# INSTRUCTIONS TO FOLLOW:
Produce a word-for-word copy of the listing below without its pictures.

# INPUT DATA:
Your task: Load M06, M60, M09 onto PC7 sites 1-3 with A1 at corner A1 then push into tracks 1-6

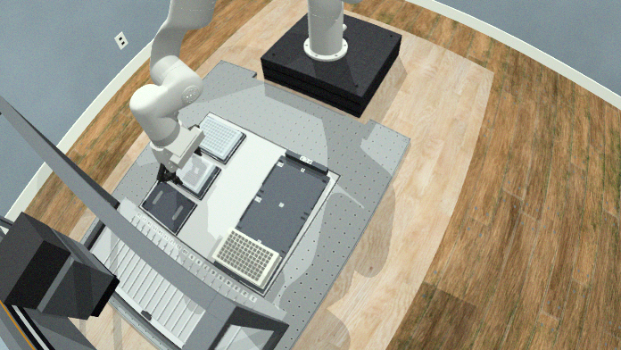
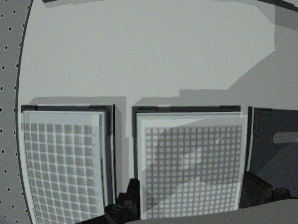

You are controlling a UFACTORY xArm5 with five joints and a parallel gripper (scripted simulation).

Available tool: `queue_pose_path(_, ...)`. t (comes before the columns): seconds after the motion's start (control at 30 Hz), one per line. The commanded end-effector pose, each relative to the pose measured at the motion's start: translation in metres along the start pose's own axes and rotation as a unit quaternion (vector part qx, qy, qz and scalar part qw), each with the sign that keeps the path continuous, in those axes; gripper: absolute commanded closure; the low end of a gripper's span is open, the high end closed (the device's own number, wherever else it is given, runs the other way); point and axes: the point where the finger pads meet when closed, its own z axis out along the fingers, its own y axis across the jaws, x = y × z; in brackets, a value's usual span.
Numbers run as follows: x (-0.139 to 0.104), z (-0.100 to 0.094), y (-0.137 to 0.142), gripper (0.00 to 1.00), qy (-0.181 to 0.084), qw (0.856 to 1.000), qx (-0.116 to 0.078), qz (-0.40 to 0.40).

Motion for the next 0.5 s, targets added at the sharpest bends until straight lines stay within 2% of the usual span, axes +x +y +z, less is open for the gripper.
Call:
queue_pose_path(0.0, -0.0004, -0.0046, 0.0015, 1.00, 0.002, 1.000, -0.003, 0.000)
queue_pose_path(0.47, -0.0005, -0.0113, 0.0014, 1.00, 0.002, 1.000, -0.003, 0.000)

# RESULT OF THE TASK:
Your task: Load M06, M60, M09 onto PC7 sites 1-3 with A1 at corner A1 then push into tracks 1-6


You are controlling a UFACTORY xArm5 with five joints and a parallel gripper (scripted simulation).

Available tool: `queue_pose_path(_, ...)`. t (comes before the columns): seconds after the motion's start (control at 30 Hz), one per line. The commanded end-effector pose, each relative to the pose measured at the motion's start: translation in metres along the start pose's own axes and rotation as a unit quaternion (vector part qx, qy, qz and scalar part qw), each with the sign that keeps the path continuous, in those axes; gripper: absolute commanded closure; the low end of a gripper's span is open, the high end closed (the device's own number, wherever else it is given, runs the other way); point and axes: the point where the finger pads meet when closed, its own z axis out along the fingers, its own y axis across the jaws, x = y × z; in brackets, a value's usual span.
Numbers run as follows: x (-0.139 to 0.104), z (-0.100 to 0.094), y (-0.137 to 0.142), gripper (0.00 to 1.00), qy (-0.181 to 0.084), qw (0.856 to 1.000), qx (-0.116 to 0.078), qz (-0.40 to 0.40).

Motion for the next 0.5 s, targets added at the sharpest bends until straight lines stay within 2% of the usual span, axes +x +y +z, less is open for the gripper.
Call:
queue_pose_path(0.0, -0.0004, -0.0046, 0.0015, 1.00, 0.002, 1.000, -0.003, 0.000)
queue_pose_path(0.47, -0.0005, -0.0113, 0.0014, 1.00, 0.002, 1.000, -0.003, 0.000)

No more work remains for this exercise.